Views:41     Author:Site Editor     Publish Time: 2021-05-17      Origin:Site

Does load cell excitation voltage matter?

 

As stated previously, load cells require an excitation voltage to produce an output signal. A higher excitation voltage will produce a higher output voltage swing when a load is applied to the cell. So, bigger is better, right?

Yes, to a degree. Larger signals are easier to measure and digitize. Additionally, assuming the noise is constant, the ratio of signal to noise (SNR) increases. This is good from a data quality standpoint.

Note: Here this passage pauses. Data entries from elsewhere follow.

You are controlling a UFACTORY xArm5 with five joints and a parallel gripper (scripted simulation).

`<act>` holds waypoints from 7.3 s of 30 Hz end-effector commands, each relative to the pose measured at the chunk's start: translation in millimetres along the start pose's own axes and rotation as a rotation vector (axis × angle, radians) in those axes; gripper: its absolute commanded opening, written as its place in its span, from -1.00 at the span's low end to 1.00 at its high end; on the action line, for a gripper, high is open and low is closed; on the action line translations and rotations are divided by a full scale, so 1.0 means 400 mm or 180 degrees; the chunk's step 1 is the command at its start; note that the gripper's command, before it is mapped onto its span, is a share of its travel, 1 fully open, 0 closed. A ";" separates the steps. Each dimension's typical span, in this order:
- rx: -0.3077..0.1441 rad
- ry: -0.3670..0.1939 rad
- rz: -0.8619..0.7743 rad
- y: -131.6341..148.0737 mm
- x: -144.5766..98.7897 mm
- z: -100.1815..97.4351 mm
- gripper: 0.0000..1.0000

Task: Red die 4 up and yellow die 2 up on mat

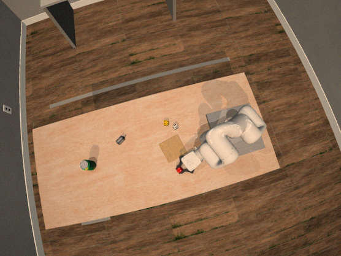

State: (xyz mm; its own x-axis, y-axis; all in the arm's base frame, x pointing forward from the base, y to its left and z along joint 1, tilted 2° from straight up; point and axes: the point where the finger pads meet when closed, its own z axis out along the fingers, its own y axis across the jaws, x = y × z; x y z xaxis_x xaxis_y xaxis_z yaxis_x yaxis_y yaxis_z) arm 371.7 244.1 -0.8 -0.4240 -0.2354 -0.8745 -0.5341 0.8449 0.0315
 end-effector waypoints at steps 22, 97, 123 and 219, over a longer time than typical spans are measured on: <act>0.0000 -0.0006 0.0000 0.000 -0.002 0.000 -0.05; 0.0021 -0.0007 0.0000 -0.003 -0.122 -0.189 -0.05; 0.0039 0.0523 -0.0007 -0.003 -0.151 -0.180 -0.05; 0.0110 0.3440 -0.0022 -0.007 -0.178 -0.116 -0.05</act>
State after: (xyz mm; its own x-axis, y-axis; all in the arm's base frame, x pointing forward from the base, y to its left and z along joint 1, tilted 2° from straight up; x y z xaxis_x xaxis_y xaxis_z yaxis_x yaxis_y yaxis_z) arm 368.3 235.7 82.7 -0.8507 -0.5253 0.0195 -0.5254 0.8509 -0.0003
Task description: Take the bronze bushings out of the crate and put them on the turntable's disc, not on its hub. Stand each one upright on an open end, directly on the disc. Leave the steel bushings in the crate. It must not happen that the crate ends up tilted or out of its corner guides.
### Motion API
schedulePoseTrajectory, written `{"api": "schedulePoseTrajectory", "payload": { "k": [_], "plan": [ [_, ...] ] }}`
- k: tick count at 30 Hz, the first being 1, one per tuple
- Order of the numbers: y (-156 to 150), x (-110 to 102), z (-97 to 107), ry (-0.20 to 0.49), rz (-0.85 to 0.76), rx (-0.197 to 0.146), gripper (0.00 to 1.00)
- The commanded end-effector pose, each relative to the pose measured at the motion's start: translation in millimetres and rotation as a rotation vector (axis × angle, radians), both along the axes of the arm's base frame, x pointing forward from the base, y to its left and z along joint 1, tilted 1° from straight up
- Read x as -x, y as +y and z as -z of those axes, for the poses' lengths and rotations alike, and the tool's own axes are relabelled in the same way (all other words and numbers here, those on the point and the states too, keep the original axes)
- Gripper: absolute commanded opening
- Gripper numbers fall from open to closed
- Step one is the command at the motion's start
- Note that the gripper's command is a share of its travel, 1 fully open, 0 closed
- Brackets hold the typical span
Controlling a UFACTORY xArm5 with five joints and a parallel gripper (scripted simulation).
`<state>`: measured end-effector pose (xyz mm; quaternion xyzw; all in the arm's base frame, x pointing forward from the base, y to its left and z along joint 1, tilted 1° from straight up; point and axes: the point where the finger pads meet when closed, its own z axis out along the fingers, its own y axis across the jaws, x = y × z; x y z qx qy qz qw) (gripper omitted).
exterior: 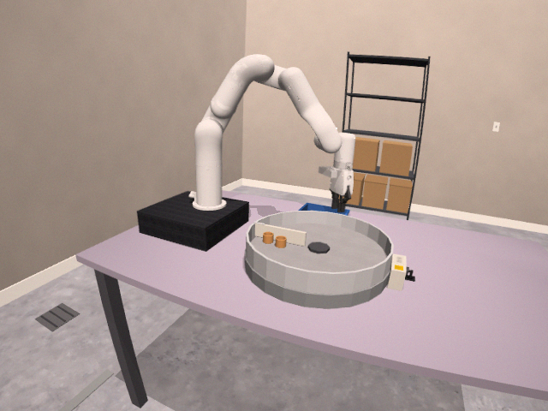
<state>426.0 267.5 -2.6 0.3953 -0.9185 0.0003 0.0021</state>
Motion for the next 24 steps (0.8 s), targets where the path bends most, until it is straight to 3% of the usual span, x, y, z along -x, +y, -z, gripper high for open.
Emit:
{"api": "schedulePoseTrajectory", "payload": {
  "k": [1,24],
  "plan": [
    [1,-1,-1,-0.003,0.0,-0.002,0.41],
    [1,-1,19,-0.003,0.0,-0.002,0.41]
  ]
}}
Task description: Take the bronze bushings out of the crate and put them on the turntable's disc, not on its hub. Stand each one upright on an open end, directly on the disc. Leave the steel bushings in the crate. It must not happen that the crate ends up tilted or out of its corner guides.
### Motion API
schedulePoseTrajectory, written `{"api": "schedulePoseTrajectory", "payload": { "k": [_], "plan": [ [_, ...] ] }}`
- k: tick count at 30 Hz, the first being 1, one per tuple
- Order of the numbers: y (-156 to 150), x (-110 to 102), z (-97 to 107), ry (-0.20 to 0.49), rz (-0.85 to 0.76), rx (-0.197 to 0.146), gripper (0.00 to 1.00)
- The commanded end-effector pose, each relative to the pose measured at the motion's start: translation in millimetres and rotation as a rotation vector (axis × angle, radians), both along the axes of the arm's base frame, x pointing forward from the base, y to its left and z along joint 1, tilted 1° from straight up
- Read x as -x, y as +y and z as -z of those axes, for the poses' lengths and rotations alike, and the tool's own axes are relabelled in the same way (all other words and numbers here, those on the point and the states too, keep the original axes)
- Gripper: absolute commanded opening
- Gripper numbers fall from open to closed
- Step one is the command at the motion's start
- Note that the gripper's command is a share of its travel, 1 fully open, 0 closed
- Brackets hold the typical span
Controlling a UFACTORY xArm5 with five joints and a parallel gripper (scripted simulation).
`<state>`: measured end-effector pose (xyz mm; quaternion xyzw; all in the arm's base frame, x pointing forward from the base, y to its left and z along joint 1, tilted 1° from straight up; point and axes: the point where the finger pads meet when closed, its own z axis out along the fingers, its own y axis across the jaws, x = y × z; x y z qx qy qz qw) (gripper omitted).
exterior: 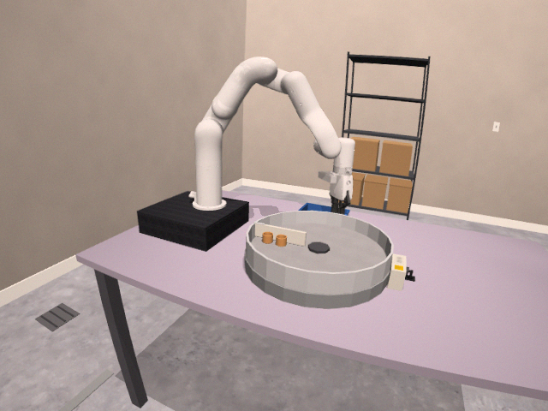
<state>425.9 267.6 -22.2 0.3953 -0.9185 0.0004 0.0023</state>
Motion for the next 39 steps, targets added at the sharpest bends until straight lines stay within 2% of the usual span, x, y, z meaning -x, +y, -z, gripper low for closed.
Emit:
{"api": "schedulePoseTrajectory", "payload": {
  "k": [1,12,28,39],
  "plan": [
    [1,-1,-1,-0.003,0.0,-0.002,0.41],
    [1,-1,0,-0.003,0.0,-0.002,0.41],
    [1,-1,18,-0.003,0.0,-0.002,0.41],
    [1,-2,19,-0.003,0.0,-0.002,0.41]
  ]
}}
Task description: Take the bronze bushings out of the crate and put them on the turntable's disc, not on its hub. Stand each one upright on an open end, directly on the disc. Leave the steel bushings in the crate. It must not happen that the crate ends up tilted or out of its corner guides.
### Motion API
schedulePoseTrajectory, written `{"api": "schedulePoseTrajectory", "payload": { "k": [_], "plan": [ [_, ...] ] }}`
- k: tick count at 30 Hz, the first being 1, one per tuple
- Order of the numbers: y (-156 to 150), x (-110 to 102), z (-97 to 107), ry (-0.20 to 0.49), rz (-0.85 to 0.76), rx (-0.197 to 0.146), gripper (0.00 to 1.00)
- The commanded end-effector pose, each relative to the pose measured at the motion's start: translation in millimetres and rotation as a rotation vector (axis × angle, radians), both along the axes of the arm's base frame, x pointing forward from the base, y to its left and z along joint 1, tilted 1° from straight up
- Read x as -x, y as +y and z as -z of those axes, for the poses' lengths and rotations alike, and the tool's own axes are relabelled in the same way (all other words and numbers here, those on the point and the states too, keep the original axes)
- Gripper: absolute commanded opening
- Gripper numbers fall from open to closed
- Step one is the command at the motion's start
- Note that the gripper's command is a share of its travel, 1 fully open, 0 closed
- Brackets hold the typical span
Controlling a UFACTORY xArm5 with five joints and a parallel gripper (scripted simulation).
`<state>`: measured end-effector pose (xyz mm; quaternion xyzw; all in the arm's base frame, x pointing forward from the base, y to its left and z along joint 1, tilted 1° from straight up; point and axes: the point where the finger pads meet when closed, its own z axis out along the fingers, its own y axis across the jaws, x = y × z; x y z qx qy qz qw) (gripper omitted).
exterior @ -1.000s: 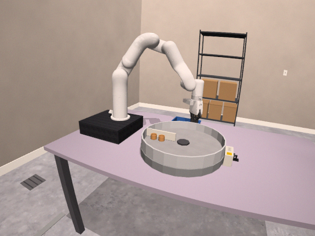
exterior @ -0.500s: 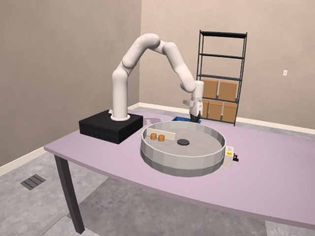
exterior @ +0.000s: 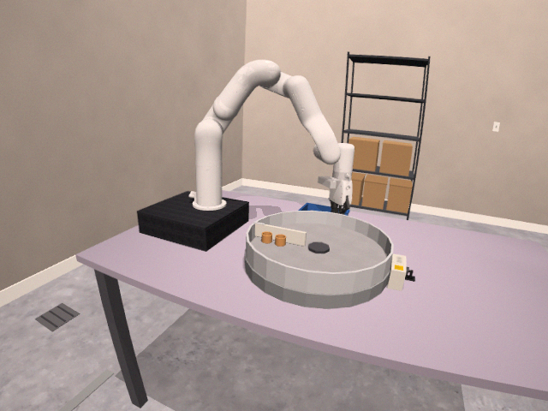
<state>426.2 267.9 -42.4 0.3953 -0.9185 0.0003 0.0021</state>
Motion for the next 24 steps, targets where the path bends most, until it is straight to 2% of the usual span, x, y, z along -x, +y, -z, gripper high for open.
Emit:
{"api": "schedulePoseTrajectory", "payload": {
  "k": [1,3,4,24],
  "plan": [
    [0.7,-1.2,-1.2,-0.003,0.0,-0.002,0.41],
    [0.7,-1.2,-1.2,-0.003,0.0,-0.002,0.41],
    [0.7,-1.2,-1.2,-0.003,0.0,-0.002,0.0],
    [0.7,-1.2,-1.2,-0.003,0.0,-0.002,0.0]
  ]
}}
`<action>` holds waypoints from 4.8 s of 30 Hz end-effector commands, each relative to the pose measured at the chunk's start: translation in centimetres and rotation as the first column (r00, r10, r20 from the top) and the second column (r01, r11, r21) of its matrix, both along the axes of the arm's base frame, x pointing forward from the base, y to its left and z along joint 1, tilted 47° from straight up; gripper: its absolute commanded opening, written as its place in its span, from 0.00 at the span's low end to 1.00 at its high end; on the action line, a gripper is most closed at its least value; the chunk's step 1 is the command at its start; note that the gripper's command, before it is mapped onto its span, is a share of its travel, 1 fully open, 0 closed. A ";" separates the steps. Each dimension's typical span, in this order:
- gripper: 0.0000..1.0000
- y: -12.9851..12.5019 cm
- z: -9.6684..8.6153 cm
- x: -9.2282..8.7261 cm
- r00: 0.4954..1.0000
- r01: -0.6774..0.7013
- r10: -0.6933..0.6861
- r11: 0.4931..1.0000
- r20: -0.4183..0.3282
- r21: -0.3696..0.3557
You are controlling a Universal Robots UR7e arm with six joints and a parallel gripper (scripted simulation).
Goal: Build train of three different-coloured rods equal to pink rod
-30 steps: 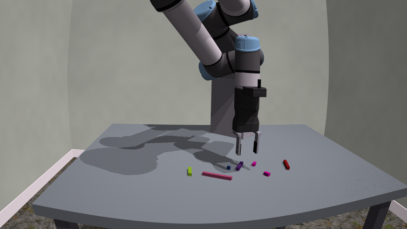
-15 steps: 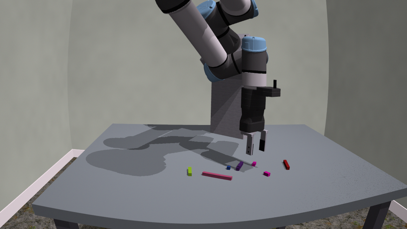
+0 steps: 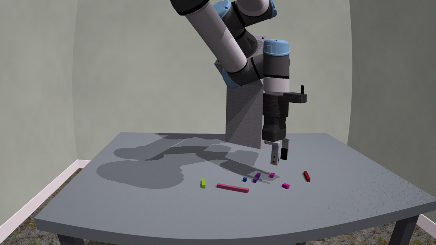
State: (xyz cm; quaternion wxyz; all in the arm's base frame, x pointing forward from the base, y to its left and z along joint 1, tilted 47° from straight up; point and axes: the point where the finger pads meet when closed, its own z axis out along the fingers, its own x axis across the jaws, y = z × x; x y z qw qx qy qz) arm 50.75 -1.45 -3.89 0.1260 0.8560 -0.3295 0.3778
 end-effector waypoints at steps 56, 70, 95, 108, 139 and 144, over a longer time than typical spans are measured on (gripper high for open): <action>1.00 0.0 0.0 0.0 1.000 -0.007 0.007 1.000 -0.002 -0.007; 1.00 0.0 0.0 0.0 1.000 -0.007 0.007 1.000 -0.002 -0.007; 1.00 0.0 0.0 0.1 1.000 -0.006 0.006 1.000 -0.002 -0.006; 1.00 -0.2 0.3 0.1 0.999 0.033 -0.034 0.999 0.024 0.027; 1.00 -2.4 2.2 0.3 0.835 0.382 -0.508 0.811 0.209 0.443; 1.00 -2.9 2.5 0.3 0.770 0.423 -0.599 0.736 0.218 0.528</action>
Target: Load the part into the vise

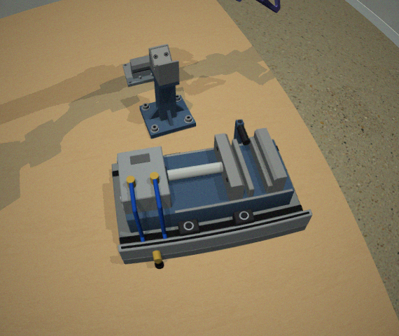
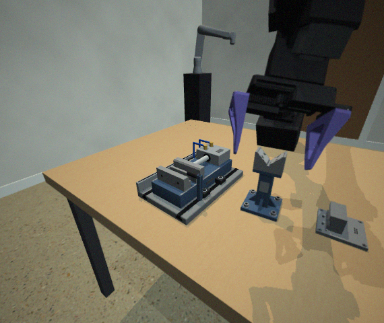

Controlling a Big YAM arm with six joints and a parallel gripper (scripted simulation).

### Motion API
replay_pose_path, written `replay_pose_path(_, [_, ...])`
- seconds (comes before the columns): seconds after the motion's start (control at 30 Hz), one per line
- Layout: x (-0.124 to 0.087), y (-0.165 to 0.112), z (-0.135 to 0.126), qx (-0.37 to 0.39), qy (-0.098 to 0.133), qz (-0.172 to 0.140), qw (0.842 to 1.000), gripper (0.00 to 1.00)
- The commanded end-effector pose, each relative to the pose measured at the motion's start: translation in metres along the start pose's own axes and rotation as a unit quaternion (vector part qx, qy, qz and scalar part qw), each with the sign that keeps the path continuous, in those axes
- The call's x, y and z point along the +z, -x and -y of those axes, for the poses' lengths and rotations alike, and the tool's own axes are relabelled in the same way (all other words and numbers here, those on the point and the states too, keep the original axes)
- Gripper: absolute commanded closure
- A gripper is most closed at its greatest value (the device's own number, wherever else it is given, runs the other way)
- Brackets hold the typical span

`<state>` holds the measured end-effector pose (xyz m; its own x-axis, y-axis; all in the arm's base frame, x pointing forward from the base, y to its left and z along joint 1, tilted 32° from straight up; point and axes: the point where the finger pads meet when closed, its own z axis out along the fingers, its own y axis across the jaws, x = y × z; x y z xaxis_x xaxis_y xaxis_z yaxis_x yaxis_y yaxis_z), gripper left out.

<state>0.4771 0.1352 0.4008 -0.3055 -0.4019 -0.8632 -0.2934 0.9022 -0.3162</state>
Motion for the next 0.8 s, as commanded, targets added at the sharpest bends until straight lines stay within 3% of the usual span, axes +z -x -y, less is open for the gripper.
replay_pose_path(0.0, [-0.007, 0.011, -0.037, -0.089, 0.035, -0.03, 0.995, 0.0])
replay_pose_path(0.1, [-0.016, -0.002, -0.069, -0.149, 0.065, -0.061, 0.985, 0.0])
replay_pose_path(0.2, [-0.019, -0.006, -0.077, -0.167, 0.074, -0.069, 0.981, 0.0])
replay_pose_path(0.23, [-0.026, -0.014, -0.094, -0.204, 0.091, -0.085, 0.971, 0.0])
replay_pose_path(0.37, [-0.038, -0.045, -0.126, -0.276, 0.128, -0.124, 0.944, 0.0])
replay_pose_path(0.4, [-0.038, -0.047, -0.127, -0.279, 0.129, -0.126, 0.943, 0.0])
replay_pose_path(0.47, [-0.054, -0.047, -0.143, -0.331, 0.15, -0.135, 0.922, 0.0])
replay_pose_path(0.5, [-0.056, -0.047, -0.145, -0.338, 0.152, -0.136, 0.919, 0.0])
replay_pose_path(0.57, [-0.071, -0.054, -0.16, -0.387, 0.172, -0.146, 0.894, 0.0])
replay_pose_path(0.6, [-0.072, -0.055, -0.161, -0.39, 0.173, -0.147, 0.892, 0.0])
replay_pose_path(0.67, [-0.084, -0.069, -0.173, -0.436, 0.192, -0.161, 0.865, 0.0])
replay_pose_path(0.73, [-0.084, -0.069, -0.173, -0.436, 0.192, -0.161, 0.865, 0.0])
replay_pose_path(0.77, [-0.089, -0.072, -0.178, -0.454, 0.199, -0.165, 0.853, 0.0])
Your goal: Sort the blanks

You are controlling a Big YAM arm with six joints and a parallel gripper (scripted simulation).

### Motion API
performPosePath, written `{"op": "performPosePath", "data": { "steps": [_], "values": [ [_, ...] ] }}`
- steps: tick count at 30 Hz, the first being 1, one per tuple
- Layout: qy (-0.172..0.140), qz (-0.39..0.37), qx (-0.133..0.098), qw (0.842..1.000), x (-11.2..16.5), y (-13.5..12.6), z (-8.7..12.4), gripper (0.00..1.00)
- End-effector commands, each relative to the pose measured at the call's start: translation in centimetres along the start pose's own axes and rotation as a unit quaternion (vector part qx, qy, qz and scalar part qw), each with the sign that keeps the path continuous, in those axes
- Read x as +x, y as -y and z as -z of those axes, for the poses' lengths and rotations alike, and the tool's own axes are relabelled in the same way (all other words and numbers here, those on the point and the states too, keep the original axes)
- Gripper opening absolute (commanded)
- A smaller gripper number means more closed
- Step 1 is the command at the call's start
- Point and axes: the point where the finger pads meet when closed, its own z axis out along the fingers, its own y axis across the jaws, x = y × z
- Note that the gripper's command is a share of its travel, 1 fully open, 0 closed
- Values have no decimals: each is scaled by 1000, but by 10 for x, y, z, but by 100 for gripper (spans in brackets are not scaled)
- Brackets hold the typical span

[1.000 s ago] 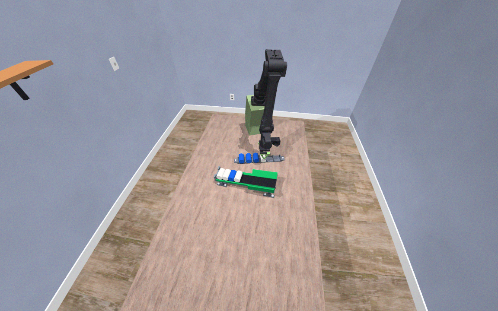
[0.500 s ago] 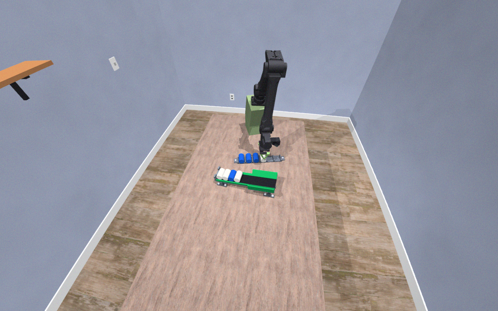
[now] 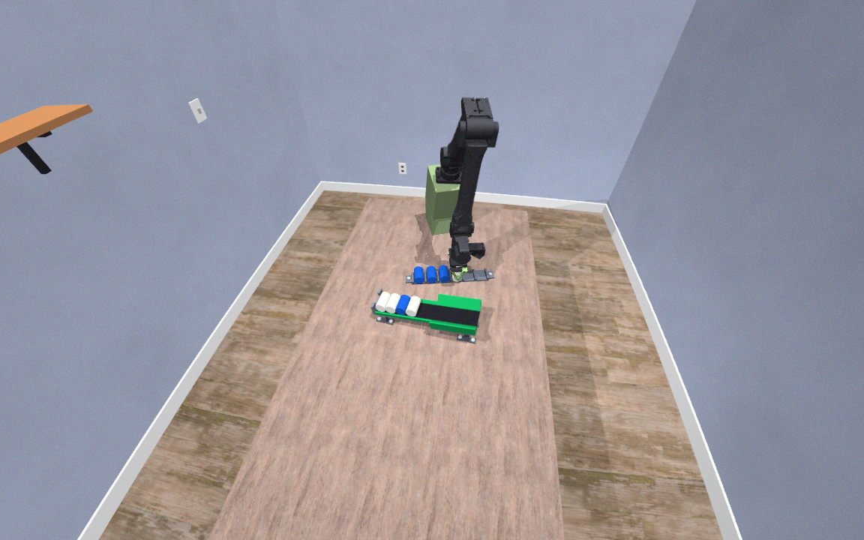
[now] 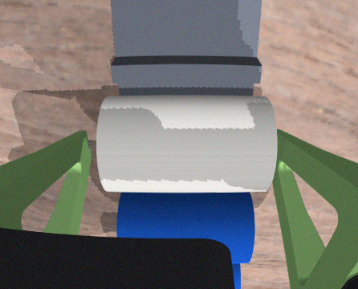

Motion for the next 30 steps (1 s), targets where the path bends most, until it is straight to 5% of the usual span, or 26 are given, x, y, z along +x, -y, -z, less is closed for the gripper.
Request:
{"op": "performPosePath", "data": {
  "steps": [1,30],
  "values": [
    [-1,-2,6,1000,-2,5,-7,82],
    [0,-1,13,1000,-2,11,-4,82]
  ]
}}
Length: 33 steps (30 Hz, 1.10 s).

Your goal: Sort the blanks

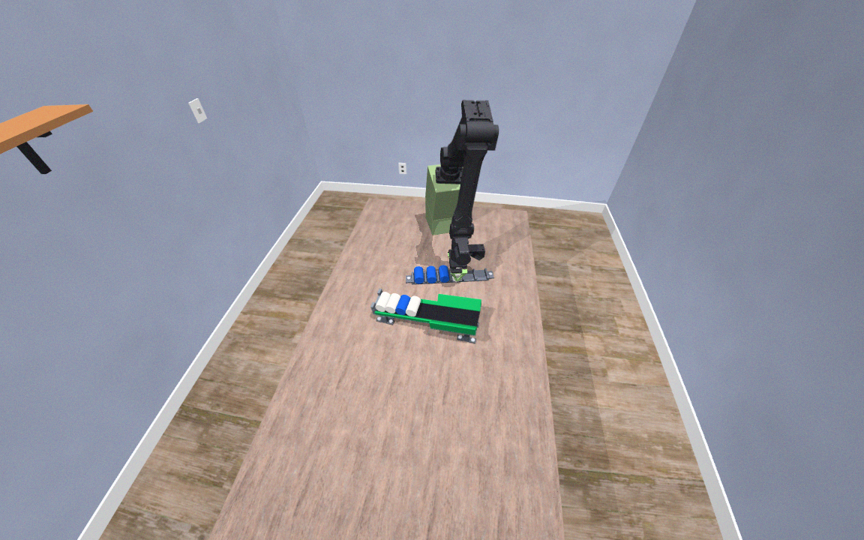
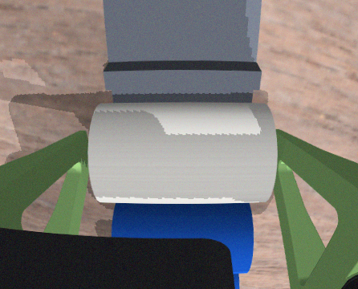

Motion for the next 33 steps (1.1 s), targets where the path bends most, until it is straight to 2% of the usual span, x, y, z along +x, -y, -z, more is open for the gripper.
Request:
{"op": "performPosePath", "data": {
  "steps": [1,12,13,33],
  "values": [
    [0,-1,12,1000,-3,10,3,82],
    [0,-1,12,1000,-3,10,3,82],
    [0,-1,12,1000,-3,10,3,63],
    [0,-1,11,1000,-3,9,3,63]
  ]
}}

However, a high excitation voltage has drawbacks. Higher voltages through the resistive strain gauges (which comprise the Wheatstone bridge) will cause more current to flow and heat the strain gauges. The cell body acts as a heat sink to keep the gauges cool. If the maximum rated excitation voltage is exceeded, the heating will cause signal perturbation or gauge failure. Additionally, in battery operated devices, high excitation voltage (and thus, current) will cause the battery to deplete much faster than with lower excitation voltages through the circuit.

TH3

 

Excitation voltages lower than the manufacturer’s stated maximum are acceptable for the given load cell. The manufacturer’s recommended value is obviously best, but there is no harm in a lower excitation voltage. For example, 5V is a very common excitation voltage for modern load cells. Modern instrumentation amplifiers are much better than old designs and their output signals are not compromised by the lower excitation voltage. It is perfectly fine to use a 5V excitation amplifier with a 10V recommended excitation load cell. (However, the converse is not true!)

 

Finally, when choosing the excitation voltage, consider the common mode voltage produced by the cell’s output. The amplifier or other signal conditioning electronics must be able to handle this common mode voltage, whose value is 50% of the excitation voltage. For example, a 10V excitation produces a 5V common mode voltage. Typically these amplifiers provide the excitation voltage to the cell; when this is the case, an external excitation voltage is not recommended.